Now, grep only outputs the strings that were matched, i.e. the numbers between -1.0 and -1.3.

As implausible as it may sound, experienced programmers are often able to derive a correct regular expression for a certain use case with ease, though sometimes, especially with more complex expressions, some debugging may be needed. This comes with practice; an experienced programmer often uses regular expressions several times per day.

Regular expressions aren’t limited to grep, but are available in most programming languages as well as other Unix tools such as sed. To get a refresher on sed, you might, for example, use sed to search and replace the string “123” with “456”:

$ sed -e 's/123/456/g' test.txt > new_file.txt

Now, let’s say you had a more advanced use case, for example replacing any negative number with 0.0. This can be achieved using regular expressions with ‘sed’:

$ sed -e 's/-[0-9.]*/0.0/g' test.txt
7.269553 3.427526 6.633603
1.980206 0.0 0.0
0.0 0.0 0.0
0.0 0.0 0.0
0.0 6.908667 4.418877
[...]

Let’s go through this piece by piece.

  • ‘s/-[0-9,]*/0.0/g’ - four components, delimited by ‘/’. The first one, ‘s’ means search and replace.

The second component is -[0-9.]*:

  • - First find a minus character
  • [0-9.] Then find any character that is a number (0-9), or a period. Square brackets denote “any of”.
  • * Repeat the previous as many times as possible. Hence, of the string “-1.234 2.000”, the part “-1.234” would be matched because it starts with a minus character, followed by several digits and a period. After reaching the space character the search terminates.
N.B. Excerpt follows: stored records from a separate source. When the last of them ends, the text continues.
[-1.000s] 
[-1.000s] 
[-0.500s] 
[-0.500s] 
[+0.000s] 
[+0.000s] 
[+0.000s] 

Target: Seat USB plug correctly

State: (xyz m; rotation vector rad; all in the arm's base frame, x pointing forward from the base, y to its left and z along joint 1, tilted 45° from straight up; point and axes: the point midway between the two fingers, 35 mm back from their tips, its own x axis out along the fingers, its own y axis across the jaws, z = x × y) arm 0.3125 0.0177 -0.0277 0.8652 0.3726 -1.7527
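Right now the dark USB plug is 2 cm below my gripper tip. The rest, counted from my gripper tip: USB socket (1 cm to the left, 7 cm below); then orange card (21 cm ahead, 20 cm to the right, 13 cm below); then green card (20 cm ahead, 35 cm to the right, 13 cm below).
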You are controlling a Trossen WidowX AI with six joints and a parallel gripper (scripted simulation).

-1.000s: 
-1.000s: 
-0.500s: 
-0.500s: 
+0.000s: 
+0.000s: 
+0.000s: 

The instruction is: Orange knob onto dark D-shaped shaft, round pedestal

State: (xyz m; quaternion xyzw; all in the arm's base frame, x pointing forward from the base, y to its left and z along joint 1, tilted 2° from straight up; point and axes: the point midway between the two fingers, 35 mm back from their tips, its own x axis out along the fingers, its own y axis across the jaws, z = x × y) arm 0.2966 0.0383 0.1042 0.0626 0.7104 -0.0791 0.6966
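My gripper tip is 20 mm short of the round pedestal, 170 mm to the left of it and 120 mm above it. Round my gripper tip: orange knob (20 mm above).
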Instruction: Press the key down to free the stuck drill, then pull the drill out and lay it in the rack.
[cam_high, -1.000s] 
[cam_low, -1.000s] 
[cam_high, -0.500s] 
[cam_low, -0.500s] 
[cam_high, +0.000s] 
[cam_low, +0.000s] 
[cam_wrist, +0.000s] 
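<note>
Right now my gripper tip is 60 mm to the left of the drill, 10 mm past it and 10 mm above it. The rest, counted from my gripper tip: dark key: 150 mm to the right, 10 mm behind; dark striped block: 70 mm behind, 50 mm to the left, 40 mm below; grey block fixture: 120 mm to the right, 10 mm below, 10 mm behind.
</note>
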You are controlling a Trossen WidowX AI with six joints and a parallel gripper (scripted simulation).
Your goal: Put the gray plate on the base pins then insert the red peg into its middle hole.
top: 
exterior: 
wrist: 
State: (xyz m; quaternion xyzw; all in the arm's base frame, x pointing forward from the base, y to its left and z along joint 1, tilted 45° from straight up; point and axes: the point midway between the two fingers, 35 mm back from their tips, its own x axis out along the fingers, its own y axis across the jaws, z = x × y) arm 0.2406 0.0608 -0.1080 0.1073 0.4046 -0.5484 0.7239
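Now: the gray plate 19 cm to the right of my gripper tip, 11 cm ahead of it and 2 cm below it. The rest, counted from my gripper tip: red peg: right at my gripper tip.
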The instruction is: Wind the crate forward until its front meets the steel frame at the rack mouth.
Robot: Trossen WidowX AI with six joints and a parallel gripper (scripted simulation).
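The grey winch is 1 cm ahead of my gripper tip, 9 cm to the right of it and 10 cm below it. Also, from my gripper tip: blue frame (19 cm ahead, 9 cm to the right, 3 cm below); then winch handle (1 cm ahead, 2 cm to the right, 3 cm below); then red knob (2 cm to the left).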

The third component is 0.0: Whatever was matched in the search will be replaced by this.

The fourth component is ‘g’ again, i.e. apply this search as many times as possible for each line. This means that for example for line “-1.234 -2.000 1.23” the both matching instances will be replaced (both “-1.234” and “-2.000” will be replaced by “0.0”).

Exercise: Using your generated file of 10,000 functions, write a ‘sed’ command to replace all digits after the decimal point with a 0. For example, the line “1.980206 -3.655827 -2.629755” should become “1.0 -3.0 -2.0”.

The man page for GNU grep includes a good reference on regular expressions, although this might not be available on non-GNU systems like some BSDs.

GNU? BSD? What’s going on?

Unix has a long and complex history. To make it short, BSD (Berkeley Software Distribution, originating from the University of California, Berkeley) is a family of Unix implementations nowadays consisting of a few operating systems including OpenBSD and macOS. The BSD operating systems have the typical Unix tools such as grep implemented and documented. GNU (GNU’s Not Unix - implying GNU doesn’t contain any original Unix code) is another implementation of Unix and hence also has typical Unix tools such as grep implemented and documented - but implemented and documented separately and hence slightly differently. While Unix has been standardised, such that one can expect tools such as grep generally behave similarly across various Unix implementations, the different implementations can include additional features in their implementations that others might not have. Or indeed include a reference on regular expressions in their grep man page.

Linux distributions are the most common operating systems that include GNU tools.

Exercise: Look up a regular expression reference to see what character classes and expressions are available.